■ Description of the task
Copy the lines below verbatim. Begin with the first and end with the line containing "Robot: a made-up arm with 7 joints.".

*** Opening of Provided data ***

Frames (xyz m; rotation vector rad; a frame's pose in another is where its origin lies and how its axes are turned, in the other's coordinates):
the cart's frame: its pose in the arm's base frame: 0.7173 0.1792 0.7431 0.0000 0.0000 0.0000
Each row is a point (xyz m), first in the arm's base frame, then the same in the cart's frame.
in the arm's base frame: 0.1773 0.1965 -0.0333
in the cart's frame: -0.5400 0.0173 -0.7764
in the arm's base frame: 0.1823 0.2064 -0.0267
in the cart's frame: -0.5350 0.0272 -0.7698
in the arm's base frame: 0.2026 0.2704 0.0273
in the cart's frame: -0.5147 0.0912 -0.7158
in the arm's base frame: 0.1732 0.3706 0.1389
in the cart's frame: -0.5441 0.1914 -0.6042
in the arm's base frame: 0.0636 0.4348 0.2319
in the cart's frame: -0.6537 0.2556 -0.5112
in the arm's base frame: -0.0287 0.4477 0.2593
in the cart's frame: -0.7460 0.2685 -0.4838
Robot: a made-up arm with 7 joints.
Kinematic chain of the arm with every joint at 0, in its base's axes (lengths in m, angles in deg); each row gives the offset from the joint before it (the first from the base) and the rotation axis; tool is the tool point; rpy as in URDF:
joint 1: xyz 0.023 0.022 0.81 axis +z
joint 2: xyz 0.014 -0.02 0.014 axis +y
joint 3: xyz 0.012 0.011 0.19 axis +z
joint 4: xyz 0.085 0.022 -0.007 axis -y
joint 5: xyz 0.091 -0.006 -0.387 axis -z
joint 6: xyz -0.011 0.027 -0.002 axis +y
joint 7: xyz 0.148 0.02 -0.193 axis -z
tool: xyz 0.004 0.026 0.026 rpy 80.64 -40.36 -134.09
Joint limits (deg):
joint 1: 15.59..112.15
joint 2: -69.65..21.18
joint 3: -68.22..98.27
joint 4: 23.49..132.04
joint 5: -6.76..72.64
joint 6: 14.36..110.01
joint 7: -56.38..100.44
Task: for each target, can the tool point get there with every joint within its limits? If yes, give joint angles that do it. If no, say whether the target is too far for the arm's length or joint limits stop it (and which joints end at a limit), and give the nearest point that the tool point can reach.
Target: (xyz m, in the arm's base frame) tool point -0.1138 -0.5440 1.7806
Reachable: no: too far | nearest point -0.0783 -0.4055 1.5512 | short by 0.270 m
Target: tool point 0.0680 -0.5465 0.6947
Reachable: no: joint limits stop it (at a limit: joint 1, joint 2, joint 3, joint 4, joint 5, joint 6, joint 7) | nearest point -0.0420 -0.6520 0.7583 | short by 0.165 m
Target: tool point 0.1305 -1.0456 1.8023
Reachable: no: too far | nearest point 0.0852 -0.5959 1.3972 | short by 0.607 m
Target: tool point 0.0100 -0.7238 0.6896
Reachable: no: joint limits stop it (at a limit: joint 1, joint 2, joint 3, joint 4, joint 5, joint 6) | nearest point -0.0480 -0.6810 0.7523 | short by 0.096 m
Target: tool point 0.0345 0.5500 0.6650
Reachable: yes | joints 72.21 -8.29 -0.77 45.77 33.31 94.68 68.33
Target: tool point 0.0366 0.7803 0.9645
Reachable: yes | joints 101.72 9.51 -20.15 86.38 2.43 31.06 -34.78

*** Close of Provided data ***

■ Your solution
Frames (xyz m; rotation vector rad; a frame's pose in another is where its origin lies and how its axes are turned, in the other's coordinates):
the cart's frame: its pose in the arm's base frame: 0.7173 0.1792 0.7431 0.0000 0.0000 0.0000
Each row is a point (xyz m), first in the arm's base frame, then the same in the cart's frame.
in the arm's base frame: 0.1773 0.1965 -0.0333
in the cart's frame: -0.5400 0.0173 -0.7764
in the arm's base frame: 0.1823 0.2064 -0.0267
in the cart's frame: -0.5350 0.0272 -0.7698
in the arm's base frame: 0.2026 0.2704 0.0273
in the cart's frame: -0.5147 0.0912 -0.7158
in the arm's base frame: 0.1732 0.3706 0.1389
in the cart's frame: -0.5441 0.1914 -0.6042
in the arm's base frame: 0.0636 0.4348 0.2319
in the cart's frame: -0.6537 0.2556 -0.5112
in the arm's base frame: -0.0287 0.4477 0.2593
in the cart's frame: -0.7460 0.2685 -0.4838
Robot: a made-up arm with 7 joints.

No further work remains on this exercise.